= Suncreek United Methodist Church =

Suncreek United Methodist Church is a United Methodist Church in Allen, Texas, part of the Horizon Texas Conference of The UMC. In June 1995, Rev. Burt Palmer was appointed to begin a new United Methodist Church in Allen. By September of that year, three families were gathering to worship at the parsonage. The group grew, and by the end of that year, Sunday morning worship moved to Green Elementary School. Then, on September 22, 1996, Suncreek was officially constituted as a United Methodist Church. In early 1999, the church began to build on property at Suncreek and McDermott Drives. This involved renovating a home that was on the site and adding additional rooms for a Sanctuary and classes. In September 1999, the church left Green Elementary and began meeting in the new buildings. Rev. Kathleen Baskin-Ball was appointed Senior Pastor of Suncreek in June 2001. The following May, the church gathered for a Sunday morning worship service under a large tent to kickoff a capital campaign that would purchase land, renovate the existing building, erect a new building and Sanctuary, and add parking. One year later, the church broke ground on this phase of its development. The new building was completed in April 2004 and consecrated by Bishop William B. Oden on May 23, 2004. In early 2007, Rev. Kathleen Baskin-Ball was diagnosed with cancer. Despite the challenges of her illness and treatment, she continued to lead, serve and love the congregation until her death on December 2, 2008. One of Kathleen's favorite ministerial duties was performing baptisms.
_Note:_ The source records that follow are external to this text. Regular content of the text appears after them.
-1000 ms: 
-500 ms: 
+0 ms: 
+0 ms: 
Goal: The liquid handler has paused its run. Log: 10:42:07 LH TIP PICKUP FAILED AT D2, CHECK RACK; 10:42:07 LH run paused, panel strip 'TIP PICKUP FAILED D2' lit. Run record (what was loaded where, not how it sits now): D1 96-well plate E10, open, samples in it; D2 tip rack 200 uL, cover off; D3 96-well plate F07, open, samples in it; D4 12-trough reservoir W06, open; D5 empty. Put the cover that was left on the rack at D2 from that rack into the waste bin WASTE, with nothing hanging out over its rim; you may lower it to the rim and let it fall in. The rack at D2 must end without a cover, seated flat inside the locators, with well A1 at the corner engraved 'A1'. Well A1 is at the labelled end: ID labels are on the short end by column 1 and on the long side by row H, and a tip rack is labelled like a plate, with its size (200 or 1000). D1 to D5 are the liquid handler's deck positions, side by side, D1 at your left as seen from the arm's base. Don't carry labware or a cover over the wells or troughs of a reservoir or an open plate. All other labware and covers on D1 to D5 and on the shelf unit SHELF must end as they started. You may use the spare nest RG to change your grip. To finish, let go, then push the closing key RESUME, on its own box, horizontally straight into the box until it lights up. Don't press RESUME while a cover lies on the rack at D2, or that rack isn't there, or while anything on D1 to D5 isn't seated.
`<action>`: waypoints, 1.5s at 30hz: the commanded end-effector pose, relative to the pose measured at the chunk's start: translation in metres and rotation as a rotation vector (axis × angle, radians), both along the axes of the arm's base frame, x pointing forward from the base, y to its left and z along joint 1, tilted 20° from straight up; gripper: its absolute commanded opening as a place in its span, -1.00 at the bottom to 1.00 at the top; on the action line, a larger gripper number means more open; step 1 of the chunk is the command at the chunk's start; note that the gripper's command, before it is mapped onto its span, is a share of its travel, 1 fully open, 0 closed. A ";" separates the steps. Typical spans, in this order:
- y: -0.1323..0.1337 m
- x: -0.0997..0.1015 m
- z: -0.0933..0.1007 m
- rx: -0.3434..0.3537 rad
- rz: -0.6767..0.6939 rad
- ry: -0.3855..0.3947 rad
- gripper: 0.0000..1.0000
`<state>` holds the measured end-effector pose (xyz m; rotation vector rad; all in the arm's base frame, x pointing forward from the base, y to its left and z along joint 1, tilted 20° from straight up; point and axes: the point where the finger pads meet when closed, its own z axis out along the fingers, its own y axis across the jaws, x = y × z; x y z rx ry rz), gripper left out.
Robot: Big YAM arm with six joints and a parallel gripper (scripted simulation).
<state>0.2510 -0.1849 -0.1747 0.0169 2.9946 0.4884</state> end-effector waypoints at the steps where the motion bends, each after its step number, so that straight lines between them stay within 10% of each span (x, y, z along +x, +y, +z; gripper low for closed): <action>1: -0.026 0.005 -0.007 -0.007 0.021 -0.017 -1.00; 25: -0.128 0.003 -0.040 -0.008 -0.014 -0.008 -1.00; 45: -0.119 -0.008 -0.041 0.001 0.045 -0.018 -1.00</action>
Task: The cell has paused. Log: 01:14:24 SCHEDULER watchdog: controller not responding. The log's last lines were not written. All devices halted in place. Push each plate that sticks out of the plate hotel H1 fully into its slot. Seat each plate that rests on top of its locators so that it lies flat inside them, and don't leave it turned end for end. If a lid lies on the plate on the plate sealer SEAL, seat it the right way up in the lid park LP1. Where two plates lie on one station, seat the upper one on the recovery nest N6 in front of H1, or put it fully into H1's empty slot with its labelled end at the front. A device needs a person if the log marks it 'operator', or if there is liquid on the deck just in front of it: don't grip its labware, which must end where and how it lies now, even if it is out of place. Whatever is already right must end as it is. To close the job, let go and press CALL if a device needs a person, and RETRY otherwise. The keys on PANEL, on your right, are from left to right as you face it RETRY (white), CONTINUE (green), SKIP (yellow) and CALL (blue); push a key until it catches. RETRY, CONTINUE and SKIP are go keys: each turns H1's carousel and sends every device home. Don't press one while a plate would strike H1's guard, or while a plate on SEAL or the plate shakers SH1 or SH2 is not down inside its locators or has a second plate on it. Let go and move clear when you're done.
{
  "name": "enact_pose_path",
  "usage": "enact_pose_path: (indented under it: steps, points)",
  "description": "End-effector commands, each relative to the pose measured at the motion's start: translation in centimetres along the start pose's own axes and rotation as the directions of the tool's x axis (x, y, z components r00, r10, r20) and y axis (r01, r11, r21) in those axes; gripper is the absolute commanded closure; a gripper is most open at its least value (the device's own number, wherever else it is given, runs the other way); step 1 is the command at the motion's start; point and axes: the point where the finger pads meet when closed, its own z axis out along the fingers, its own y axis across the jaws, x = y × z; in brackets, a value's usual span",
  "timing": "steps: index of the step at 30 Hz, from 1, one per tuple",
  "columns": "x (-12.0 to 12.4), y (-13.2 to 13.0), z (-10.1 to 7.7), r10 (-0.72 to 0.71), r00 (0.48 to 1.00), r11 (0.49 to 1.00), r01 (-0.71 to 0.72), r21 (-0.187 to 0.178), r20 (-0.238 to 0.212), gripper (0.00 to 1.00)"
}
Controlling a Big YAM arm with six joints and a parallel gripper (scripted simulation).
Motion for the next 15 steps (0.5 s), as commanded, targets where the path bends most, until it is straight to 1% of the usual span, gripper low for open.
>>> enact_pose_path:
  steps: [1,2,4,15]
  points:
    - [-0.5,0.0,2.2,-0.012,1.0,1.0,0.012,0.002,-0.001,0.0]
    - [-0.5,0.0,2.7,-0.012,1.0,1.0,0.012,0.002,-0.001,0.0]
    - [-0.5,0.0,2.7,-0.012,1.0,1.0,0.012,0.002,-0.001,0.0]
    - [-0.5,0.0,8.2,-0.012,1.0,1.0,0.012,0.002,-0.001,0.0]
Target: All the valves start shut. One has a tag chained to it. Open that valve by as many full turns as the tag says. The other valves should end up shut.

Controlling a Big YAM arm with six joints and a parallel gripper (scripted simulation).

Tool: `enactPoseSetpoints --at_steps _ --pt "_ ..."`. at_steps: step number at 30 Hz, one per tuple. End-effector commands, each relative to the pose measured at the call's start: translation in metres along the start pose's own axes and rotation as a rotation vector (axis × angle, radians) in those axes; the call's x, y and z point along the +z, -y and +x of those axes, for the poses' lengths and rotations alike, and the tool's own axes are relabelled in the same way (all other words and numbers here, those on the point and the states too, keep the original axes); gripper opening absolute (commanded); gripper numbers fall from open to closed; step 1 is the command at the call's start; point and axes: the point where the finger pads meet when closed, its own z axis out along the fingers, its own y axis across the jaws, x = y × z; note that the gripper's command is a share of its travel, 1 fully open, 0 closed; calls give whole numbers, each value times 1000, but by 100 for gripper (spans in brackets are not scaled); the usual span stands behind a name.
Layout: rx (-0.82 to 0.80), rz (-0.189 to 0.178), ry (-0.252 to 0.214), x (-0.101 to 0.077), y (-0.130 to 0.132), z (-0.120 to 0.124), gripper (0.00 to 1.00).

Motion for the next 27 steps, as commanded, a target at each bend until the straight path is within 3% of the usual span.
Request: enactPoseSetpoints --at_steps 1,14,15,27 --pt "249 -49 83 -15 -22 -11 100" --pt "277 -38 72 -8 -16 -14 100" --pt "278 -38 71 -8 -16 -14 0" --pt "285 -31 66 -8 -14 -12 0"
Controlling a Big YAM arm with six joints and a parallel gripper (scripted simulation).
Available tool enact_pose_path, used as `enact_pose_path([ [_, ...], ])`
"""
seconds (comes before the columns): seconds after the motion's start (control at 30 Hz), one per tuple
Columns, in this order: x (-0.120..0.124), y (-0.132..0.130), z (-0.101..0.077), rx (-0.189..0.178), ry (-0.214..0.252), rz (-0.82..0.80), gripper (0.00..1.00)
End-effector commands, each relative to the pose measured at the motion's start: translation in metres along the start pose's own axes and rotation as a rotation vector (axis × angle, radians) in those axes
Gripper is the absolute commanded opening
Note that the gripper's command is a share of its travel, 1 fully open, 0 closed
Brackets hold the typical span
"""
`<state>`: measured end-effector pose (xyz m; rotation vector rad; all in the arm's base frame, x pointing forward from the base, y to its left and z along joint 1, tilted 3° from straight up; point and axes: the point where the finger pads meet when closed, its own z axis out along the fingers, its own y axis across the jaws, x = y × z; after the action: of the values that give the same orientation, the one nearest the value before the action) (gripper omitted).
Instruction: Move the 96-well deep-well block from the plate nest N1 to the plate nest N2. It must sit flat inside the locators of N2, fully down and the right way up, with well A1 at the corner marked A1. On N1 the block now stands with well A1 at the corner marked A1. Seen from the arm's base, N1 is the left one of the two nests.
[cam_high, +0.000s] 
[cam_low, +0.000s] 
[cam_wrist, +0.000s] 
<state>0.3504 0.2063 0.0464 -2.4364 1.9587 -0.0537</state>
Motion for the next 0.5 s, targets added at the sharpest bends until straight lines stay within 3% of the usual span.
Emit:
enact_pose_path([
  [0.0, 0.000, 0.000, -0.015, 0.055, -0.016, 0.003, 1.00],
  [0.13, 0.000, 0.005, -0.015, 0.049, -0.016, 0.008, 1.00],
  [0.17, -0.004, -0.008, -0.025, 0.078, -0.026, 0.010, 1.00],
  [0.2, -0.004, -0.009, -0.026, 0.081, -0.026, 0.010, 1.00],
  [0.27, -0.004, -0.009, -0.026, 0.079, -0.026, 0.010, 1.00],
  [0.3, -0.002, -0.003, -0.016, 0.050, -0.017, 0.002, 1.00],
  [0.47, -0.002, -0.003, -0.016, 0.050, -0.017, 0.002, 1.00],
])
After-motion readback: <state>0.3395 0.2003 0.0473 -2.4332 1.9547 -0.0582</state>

We desire to remember her with the beautiful Garden in our esplanade just south of the breezeway connecting the sanctuary with the children's area. Rev. Dr. Thomas O. Palmer was appointed as Senior Pastor in June, 2009 and served until June, 2013. He now serves as Senior Pastor of Coppell United Methodist Church. Rev. Dr. Keith Payne Boone was appointed as Senior Pastor in June, 2013 and served until June, 2016. He now serves as Senior Pastor of University Park United Methodist Church in Dallas. Rev. Dr. Barry Hughes was appointed as Senior Pastor in June, 2016.